Work to complete. Restate each entry below word for word, without skipping any.

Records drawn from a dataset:
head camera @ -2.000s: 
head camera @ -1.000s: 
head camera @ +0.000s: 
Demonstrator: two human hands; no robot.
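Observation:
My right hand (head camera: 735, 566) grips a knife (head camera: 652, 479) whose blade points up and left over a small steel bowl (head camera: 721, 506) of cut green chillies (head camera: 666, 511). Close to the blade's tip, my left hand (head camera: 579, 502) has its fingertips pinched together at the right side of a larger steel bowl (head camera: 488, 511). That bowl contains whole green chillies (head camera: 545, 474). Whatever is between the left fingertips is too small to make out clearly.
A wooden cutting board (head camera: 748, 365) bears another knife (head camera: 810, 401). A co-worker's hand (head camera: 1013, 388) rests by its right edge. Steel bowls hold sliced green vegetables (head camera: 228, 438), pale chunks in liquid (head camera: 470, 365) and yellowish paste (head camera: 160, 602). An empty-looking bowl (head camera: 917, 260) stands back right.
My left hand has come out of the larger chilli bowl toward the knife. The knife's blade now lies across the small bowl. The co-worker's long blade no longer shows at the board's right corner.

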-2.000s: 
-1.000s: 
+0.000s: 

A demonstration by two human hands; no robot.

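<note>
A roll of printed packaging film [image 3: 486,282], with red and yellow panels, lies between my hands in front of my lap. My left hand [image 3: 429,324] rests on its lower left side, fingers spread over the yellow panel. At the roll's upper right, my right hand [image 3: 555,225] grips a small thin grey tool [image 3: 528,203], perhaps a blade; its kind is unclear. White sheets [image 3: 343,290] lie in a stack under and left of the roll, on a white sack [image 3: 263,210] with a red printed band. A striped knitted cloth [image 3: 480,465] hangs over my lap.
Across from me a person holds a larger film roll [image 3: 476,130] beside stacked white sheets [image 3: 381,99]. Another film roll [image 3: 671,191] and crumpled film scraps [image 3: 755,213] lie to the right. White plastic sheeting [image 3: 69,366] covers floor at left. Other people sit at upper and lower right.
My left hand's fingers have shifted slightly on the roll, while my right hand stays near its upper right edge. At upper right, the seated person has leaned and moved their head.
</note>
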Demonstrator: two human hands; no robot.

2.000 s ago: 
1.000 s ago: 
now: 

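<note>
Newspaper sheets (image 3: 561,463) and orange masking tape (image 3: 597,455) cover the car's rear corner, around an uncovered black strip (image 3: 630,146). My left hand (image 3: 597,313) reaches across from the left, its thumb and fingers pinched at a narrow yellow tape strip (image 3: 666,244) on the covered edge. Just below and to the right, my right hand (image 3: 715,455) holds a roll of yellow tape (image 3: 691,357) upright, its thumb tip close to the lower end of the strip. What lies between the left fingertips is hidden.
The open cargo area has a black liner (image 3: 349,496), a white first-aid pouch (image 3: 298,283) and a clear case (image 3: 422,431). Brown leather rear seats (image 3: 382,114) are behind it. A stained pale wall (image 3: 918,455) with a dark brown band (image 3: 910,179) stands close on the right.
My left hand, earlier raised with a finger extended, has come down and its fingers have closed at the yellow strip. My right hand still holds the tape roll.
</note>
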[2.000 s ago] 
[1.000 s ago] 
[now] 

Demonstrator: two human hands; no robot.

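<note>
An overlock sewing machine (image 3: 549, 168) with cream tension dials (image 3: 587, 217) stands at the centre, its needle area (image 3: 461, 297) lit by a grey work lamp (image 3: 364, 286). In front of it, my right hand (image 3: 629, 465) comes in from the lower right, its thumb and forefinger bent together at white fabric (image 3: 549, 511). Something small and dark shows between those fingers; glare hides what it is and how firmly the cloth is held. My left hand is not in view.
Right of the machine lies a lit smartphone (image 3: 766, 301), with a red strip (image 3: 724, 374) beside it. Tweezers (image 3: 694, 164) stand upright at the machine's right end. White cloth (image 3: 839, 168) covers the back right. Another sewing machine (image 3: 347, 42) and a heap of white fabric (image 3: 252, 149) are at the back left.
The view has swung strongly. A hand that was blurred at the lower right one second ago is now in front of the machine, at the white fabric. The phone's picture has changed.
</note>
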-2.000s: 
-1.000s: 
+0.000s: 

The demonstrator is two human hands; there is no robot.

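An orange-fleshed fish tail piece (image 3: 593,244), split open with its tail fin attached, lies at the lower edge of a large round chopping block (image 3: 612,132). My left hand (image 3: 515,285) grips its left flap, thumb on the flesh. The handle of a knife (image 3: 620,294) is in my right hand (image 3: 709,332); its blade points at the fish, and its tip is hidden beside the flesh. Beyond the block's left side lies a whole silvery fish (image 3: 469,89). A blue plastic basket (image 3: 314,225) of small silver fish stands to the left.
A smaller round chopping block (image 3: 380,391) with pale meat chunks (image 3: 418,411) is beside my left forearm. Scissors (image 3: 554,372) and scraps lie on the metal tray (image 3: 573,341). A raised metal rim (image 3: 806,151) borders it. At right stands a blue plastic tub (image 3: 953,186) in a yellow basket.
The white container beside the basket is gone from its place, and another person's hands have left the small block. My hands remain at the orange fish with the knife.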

Exercise result.
head camera @ -2.000s: 
head camera @ -1.000s: 
head camera @ +0.000s: 
Demonstrator: two human hands; no robot.
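Observation:
My right hand (head camera: 735, 566) grips a knife (head camera: 652, 479) whose blade points up and left over a small steel bowl (head camera: 721, 506) of cut green chillies (head camera: 666, 511). Close to the blade's tip, my left hand (head camera: 579, 502) has its fingertips pinched together at the right side of a larger steel bowl (head camera: 488, 511). That bowl contains whole green chillies (head camera: 545, 474). Whatever is between the left fingertips is too small to make out clearly.
A wooden cutting board (head camera: 748, 365) bears another knife (head camera: 810, 401). A co-worker's hand (head camera: 1013, 388) rests by its right edge. Steel bowls hold sliced green vegetables (head camera: 228, 438), pale chunks in liquid (head camera: 470, 365) and yellowish paste (head camera: 160, 602). An empty-looking bowl (head camera: 917, 260) stands back right.
My left hand has come out of the larger chilli bowl toward the knife. The knife's blade now lies across the small bowl. The co-worker's long blade no longer shows at the board's right corner.
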
-2.000s: 
-1.000s: 
+0.000s: 

A demonstration by two human hands; no robot.

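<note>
A roll of printed packaging film [image 3: 486,282], with red and yellow panels, lies between my hands in front of my lap. My left hand [image 3: 429,324] rests on its lower left side, fingers spread over the yellow panel. At the roll's upper right, my right hand [image 3: 555,225] grips a small thin grey tool [image 3: 528,203], perhaps a blade; its kind is unclear. White sheets [image 3: 343,290] lie in a stack under and left of the roll, on a white sack [image 3: 263,210] with a red printed band. A striped knitted cloth [image 3: 480,465] hangs over my lap.
Across from me a person holds a larger film roll [image 3: 476,130] beside stacked white sheets [image 3: 381,99]. Another film roll [image 3: 671,191] and crumpled film scraps [image 3: 755,213] lie to the right. White plastic sheeting [image 3: 69,366] covers floor at left. Other people sit at upper and lower right.
My left hand's fingers have shifted slightly on the roll, while my right hand stays near its upper right edge. At upper right, the seated person has leaned and moved their head.
</note>
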Demonstrator: two human hands; no robot.

2.000 s ago: 
1.000 s ago: 
now: 

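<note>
Newspaper sheets (image 3: 561,463) and orange masking tape (image 3: 597,455) cover the car's rear corner, around an uncovered black strip (image 3: 630,146). My left hand (image 3: 597,313) reaches across from the left, its thumb and fingers pinched at a narrow yellow tape strip (image 3: 666,244) on the covered edge. Just below and to the right, my right hand (image 3: 715,455) holds a roll of yellow tape (image 3: 691,357) upright, its thumb tip close to the lower end of the strip. What lies between the left fingertips is hidden.
The open cargo area has a black liner (image 3: 349,496), a white first-aid pouch (image 3: 298,283) and a clear case (image 3: 422,431). Brown leather rear seats (image 3: 382,114) are behind it. A stained pale wall (image 3: 918,455) with a dark brown band (image 3: 910,179) stands close on the right.
My left hand, earlier raised with a finger extended, has come down and its fingers have closed at the yellow strip. My right hand still holds the tape roll.
</note>
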[2.000 s ago] 
[1.000 s ago] 
[now] 

Demonstrator: two human hands; no robot.

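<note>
An overlock sewing machine (image 3: 549, 168) with cream tension dials (image 3: 587, 217) stands at the centre, its needle area (image 3: 461, 297) lit by a grey work lamp (image 3: 364, 286). In front of it, my right hand (image 3: 629, 465) comes in from the lower right, its thumb and forefinger bent together at white fabric (image 3: 549, 511). Something small and dark shows between those fingers; glare hides what it is and how firmly the cloth is held. My left hand is not in view.
Right of the machine lies a lit smartphone (image 3: 766, 301), with a red strip (image 3: 724, 374) beside it. Tweezers (image 3: 694, 164) stand upright at the machine's right end. White cloth (image 3: 839, 168) covers the back right. Another sewing machine (image 3: 347, 42) and a heap of white fabric (image 3: 252, 149) are at the back left.
The view has swung strongly. A hand that was blurred at the lower right one second ago is now in front of the machine, at the white fabric. The phone's picture has changed.
</note>
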-2.000s: 
-1.000s: 
+0.000s: 

The demonstrator is two human hands; there is no robot.

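An orange-fleshed fish tail piece (image 3: 593,244), split open with its tail fin attached, lies at the lower edge of a large round chopping block (image 3: 612,132). My left hand (image 3: 515,285) grips its left flap, thumb on the flesh. The handle of a knife (image 3: 620,294) is in my right hand (image 3: 709,332); its blade points at the fish, and its tip is hidden beside the flesh. Beyond the block's left side lies a whole silvery fish (image 3: 469,89). A blue plastic basket (image 3: 314,225) of small silver fish stands to the left.
A smaller round chopping block (image 3: 380,391) with pale meat chunks (image 3: 418,411) is beside my left forearm. Scissors (image 3: 554,372) and scraps lie on the metal tray (image 3: 573,341). A raised metal rim (image 3: 806,151) borders it. At right stands a blue plastic tub (image 3: 953,186) in a yellow basket.
The white container beside the basket is gone from its place, and another person's hands have left the small block. My hands remain at the orange fish with the knife.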

No further work remains in this exercise.